Gas removal from silicone oil is typically achieved through vacuum degassing, where the oil is subjected to low-pressure conditions that cause dissolved gases to vaporize and be extracted. This process is important because dissolved gases, especially oxygen and combustible gases, can decrease the oil’s dielectric strength and increase the likelihood of electrical discharges. Removing these gases enhances the insulating properties of the oil, improves transformer safety, and prevents potential operational issues related to gas accumulation.

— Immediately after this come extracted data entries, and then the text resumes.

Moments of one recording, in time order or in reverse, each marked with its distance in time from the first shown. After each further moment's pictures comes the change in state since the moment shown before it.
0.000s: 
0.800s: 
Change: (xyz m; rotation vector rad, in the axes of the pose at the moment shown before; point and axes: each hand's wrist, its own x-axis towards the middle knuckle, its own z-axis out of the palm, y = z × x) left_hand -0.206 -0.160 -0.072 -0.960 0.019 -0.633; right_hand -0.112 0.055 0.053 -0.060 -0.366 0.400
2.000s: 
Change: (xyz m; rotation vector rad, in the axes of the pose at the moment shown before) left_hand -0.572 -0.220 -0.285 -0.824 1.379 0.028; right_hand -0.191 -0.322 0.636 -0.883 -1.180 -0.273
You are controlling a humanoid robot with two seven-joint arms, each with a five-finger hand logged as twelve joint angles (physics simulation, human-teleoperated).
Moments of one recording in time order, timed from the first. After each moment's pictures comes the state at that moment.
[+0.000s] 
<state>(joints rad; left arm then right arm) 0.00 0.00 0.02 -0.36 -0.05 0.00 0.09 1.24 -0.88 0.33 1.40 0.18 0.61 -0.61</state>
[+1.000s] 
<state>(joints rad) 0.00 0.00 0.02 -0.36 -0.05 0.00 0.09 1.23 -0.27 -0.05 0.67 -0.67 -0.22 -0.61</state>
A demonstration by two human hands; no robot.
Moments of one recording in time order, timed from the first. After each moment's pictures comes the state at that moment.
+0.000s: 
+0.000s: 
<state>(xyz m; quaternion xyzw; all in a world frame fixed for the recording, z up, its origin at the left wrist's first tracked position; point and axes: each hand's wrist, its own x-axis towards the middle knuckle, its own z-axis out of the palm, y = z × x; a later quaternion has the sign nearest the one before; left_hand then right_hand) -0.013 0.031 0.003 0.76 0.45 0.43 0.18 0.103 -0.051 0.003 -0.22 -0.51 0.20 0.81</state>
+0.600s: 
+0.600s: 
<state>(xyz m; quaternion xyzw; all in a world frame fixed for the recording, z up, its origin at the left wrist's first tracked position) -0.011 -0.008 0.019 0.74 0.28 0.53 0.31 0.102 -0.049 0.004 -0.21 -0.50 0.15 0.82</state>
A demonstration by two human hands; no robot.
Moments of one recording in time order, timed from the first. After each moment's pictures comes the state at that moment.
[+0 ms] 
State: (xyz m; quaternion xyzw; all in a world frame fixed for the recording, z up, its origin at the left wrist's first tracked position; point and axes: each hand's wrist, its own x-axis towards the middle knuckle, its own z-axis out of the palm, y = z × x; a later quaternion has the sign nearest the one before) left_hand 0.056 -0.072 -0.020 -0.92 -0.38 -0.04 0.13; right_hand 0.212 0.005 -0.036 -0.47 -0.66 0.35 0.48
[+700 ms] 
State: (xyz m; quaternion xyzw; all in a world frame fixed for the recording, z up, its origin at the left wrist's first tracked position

An additional benefit of proper gas removal from silicone oil is the reduction of oxidation processes that can gradually affect insulation performance during long-term transformer operation. In practice, even relatively small concentrations of dissolved gases may influence cooling efficiency and create favorable conditions for partial discharges under high electrical stress. For this reason, vacuum degassing systems are widely used not only during maintenance, but also after oil transportation, storage, or transformer repairs. Compact mobile units such as the CMM-4/7 are particularly useful for on-site servicing, since they allow operators to process insulating oil directly at substations without transporting large oil volumes elsewhere. The photo of the CMM-4/7 unit below clearly shows how these systems are designed for field transformer maintenance.

You’re absolutely right — removing dissolved gases from silicone transformer oil does more than restore dielectric strength; it slows oxidation, reduces the risk of partial discharges under high electrical stress, and helps preserve cooling efficiency and long‑term insulation life. Vacuum degassing is the industry standard for achieving these effects: a two‑stage vacuum train (fore‑vacuum pump plus booster) combined with controlled heating drives dissolved gases out of the oil, while integrated dehydration and multi‑stage filtration remove free water and particulates that would otherwise accelerate aging and compromise insulation performance.

Compact mobile CMM‑type units make that work practical on site after transport, storage or repairs, and can be used for routine maintenance or in‑service degassing when fitted with retrofit safety systems. Typical CMM configurations target very low residuals (water ≤10 ppm, gas ≤0.1% by volume) and meet ISO 4406 cleanliness classes (around 16/14/12), with throughputs varying by model. Online monitoring options are available to track gas and oil/insulation parameters in real time. If you want, I can map these methods to the CMM‑4/7 specifically and outline a recommended purification/degassing sequence for your transformer setup.